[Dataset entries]
==========

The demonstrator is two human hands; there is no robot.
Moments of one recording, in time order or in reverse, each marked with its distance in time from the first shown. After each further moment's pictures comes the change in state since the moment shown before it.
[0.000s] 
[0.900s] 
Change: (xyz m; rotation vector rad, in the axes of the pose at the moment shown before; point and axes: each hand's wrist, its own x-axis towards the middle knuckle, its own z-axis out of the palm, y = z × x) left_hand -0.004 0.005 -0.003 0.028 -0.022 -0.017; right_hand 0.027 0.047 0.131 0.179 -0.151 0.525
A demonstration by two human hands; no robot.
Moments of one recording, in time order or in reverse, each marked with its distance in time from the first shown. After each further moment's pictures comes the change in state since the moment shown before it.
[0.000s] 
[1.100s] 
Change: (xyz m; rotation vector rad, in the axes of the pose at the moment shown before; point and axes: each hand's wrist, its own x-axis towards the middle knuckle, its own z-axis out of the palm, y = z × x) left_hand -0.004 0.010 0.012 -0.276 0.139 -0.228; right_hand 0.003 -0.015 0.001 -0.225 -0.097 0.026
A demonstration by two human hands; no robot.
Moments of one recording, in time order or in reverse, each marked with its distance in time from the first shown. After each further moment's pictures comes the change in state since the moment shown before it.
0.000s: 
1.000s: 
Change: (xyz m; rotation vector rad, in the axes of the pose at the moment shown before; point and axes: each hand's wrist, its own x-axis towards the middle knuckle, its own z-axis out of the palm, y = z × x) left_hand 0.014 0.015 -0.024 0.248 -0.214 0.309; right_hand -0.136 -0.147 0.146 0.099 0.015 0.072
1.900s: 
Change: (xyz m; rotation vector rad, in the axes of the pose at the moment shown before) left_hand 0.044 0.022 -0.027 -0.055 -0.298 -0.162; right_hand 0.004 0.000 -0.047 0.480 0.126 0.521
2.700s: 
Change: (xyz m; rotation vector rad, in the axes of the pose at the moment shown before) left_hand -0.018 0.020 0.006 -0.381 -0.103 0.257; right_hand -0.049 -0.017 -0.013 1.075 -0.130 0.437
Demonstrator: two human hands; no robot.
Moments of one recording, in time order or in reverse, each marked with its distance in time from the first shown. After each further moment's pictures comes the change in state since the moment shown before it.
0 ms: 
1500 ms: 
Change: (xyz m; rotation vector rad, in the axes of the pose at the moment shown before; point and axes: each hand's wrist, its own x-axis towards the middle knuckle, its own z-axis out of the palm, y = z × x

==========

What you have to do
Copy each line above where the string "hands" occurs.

Completed task
The demonstrator is two human hands; there is no robot.
A demonstration by two human hands; no robot.
A demonstration by two human hands; no robot.
Demonstrator: two human hands; no robot.

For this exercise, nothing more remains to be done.